2. As to the adequacy of the DEA's search for responsive records, the Court GRANTS Defendants' motion and DENIES Plaintiff's motion. The Court DENIES Plaintiff's motion as to its argument that Defendants violated FOIA in not producing the complaint or claim form for each resolved claim.
3. As to the DEA's redactions of the names of claimants, the Court GRANTS Defendants' motion and DENIES Plaintiff's motion.
4. The Court hereby DECLARES that the following information is subject to disclosure under FOIA: (1) the names of alleged tortfeasors who are DEA employees; (2) the case numbers, judge and attorney names, and litigant names only for claims that resulted in a publicly filed civil lawsuit; and (3) the names of DEA employees accused of wrongdoing named in settlement agreements in which the agreement contains a provision permitting public disclosure. Defendants are hereby enjoined from withholding this information and are ORDERED to produce all responsive files without redaction of such information within 30 days of this order. See 5 U.S.C. § 552(a)(4)(B).
5. As to whether the DEA properly invoked exemption 7(C), the Court GRANTS Plaintiff's motion and DENIES Defendants' motion.
6. As to Plaintiff's claim that Defendants violated FOIA by withholding files 18 and 19, the Court DENIES without prejudice Plaintiff's motion. The Court ORDERS Defendants to submit a supplemental brief and accompanying papers for this Court to consider the totality of the circumstances surrounding the court order that sealed files 18 and 19. Defendants may include the sealing order, transcripts and papers filed with the sealing court, sealing orders in similar cases, and the issuing court's general rules governing sealing records, among any other records for the Court's consideration. See Schoenberg v. FBI, 2 F.4th 1270, 1277 (9th Cir. 2021). In their supplemental brief, Defendants must answer two questions. First, does the DEA have discretion to disclose the information under seal for files 18 and 19? And second, would disclosing the information show disrespect for the judicial process? Defendants' brief, which shall not exceed 2,100 words, and any supporting materials, is due no later than 5 p.m. on Friday, July 7, 2023. Plaintiff's optional response, which shall not exceed 2,100 words, and any supporting materials, is due no later than 5 p.m. on Friday, July 14, 2023.

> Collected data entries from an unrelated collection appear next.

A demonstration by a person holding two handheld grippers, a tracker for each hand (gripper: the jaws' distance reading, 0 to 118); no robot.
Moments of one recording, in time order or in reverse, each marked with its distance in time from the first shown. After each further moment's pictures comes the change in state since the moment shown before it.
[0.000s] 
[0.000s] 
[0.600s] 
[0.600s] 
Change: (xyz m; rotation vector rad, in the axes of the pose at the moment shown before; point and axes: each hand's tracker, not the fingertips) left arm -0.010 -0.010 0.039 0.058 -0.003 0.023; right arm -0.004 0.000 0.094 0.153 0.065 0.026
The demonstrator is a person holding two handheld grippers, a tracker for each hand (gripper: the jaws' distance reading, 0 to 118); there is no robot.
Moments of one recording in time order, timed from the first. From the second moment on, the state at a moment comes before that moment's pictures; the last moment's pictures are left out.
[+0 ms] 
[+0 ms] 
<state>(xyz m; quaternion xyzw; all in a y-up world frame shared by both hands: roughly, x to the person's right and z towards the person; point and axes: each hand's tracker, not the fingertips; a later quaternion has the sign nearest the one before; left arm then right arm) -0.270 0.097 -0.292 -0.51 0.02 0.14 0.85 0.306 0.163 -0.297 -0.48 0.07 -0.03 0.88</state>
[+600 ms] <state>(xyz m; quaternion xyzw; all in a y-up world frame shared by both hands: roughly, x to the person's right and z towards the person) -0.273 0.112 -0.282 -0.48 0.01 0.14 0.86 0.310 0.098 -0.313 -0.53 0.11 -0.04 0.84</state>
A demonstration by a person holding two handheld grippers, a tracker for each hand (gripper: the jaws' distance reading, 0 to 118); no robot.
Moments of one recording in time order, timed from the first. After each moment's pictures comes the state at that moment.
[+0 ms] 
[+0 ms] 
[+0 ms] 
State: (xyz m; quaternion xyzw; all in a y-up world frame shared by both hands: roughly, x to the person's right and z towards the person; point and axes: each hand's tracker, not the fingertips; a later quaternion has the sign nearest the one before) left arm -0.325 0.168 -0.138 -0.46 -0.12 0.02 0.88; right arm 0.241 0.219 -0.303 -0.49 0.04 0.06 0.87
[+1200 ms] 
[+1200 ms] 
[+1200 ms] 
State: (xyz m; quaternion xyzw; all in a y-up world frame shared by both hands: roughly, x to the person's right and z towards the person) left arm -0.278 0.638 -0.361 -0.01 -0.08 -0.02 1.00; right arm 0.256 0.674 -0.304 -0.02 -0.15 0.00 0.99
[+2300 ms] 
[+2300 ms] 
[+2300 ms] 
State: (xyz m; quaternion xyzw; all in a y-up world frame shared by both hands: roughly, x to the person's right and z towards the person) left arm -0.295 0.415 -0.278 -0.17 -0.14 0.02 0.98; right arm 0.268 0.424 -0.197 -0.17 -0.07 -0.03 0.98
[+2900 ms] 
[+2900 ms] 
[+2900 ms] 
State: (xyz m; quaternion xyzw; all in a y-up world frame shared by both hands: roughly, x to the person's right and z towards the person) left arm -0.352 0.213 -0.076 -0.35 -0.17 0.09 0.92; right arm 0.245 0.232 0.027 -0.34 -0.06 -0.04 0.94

7. As to segregability, the Court DENIES both motions without prejudice. Defendants are hereby ORDERED to (1) review segregability and produce all meaningful, reasonably segregable, non-exempt portions of the narrative descriptions of alleged wrongdoing, and (2) submit a supplemental Vaughn index and declaration explaining any remaining redactions of those narrative descriptions by no later than 5 p.m. on Friday, July 14, 2023.
8. As to Plaintiff's claim that Defendants violated FOIA by failing to timely respond, the Court DENIES Plaintiff's motion and sua sponte GRANTS summary judgment in Defendants' favor.
9. As for attorney fees, the Court DENIES without prejudice Plaintiff's motion.